## The problem
Your answer should be one number: how many lines of the data include the string "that"?

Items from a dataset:
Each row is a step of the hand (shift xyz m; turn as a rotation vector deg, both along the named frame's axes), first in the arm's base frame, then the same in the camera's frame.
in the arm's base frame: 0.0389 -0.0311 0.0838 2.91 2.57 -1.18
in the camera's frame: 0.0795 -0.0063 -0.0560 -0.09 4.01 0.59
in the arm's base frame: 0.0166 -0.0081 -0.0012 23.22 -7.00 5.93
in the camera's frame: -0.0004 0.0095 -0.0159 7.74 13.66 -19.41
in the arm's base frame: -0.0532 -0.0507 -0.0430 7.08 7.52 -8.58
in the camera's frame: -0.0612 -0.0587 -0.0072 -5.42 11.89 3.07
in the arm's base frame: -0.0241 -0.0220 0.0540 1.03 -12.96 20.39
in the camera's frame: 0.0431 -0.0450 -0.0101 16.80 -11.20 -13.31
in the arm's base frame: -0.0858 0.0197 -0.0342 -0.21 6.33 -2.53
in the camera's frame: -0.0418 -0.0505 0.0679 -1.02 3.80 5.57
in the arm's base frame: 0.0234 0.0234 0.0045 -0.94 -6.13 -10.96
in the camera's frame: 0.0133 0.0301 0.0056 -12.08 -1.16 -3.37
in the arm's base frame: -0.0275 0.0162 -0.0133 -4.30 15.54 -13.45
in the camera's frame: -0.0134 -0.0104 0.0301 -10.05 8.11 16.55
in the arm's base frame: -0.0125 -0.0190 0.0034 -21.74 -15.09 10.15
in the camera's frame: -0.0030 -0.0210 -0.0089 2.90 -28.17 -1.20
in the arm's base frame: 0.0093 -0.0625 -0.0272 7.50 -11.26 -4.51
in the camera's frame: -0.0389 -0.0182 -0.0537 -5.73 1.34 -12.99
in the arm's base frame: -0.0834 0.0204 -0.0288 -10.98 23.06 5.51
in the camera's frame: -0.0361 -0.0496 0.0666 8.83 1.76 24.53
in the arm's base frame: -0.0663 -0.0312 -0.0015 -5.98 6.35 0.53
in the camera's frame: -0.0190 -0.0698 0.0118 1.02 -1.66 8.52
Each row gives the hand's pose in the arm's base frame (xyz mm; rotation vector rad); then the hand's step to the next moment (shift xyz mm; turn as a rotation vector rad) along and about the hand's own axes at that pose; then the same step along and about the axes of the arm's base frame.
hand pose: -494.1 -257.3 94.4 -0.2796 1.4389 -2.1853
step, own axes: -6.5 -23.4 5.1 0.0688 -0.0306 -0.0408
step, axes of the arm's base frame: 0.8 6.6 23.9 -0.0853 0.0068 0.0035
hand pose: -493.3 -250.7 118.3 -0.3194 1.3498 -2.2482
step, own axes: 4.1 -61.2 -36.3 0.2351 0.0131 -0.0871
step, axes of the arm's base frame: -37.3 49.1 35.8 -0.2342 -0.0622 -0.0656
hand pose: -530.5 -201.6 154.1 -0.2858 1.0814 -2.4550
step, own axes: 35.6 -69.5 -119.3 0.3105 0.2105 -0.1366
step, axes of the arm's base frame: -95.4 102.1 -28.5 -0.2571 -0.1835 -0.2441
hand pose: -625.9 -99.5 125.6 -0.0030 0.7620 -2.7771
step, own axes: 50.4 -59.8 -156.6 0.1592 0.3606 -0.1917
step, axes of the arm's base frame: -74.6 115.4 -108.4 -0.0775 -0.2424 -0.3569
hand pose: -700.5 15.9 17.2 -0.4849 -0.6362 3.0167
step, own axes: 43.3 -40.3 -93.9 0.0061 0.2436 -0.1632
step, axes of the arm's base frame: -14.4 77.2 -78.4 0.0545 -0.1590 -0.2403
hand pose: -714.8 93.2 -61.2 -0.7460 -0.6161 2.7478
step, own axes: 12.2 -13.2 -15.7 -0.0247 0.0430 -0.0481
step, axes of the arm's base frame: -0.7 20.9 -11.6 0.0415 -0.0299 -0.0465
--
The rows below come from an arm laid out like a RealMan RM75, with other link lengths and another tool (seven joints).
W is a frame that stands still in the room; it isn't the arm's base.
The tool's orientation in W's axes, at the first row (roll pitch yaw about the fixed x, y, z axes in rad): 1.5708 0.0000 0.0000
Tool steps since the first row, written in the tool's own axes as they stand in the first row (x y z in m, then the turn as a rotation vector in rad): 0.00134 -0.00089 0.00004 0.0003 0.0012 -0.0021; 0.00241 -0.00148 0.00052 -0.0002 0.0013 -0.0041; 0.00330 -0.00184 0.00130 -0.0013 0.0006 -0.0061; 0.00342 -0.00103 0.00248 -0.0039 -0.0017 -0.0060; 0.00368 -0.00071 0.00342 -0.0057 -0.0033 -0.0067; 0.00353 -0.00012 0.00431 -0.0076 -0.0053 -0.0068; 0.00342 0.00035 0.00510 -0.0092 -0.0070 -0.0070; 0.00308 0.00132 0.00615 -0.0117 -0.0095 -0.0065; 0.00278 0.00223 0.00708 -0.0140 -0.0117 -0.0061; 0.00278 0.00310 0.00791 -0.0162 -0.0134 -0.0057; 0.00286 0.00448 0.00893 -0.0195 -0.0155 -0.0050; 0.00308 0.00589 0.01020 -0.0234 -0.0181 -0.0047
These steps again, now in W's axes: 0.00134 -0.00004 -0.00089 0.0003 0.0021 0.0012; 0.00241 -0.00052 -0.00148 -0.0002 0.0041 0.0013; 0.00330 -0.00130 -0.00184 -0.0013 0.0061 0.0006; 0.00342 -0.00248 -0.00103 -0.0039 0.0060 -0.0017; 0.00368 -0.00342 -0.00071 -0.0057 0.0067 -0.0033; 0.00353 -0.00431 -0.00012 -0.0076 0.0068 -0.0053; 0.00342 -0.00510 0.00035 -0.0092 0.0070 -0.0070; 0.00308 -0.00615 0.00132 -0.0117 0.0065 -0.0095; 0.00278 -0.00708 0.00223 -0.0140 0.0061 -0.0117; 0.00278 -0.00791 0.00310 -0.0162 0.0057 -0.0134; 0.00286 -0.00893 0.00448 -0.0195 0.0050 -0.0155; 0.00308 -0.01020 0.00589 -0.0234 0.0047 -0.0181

## Result of the task
2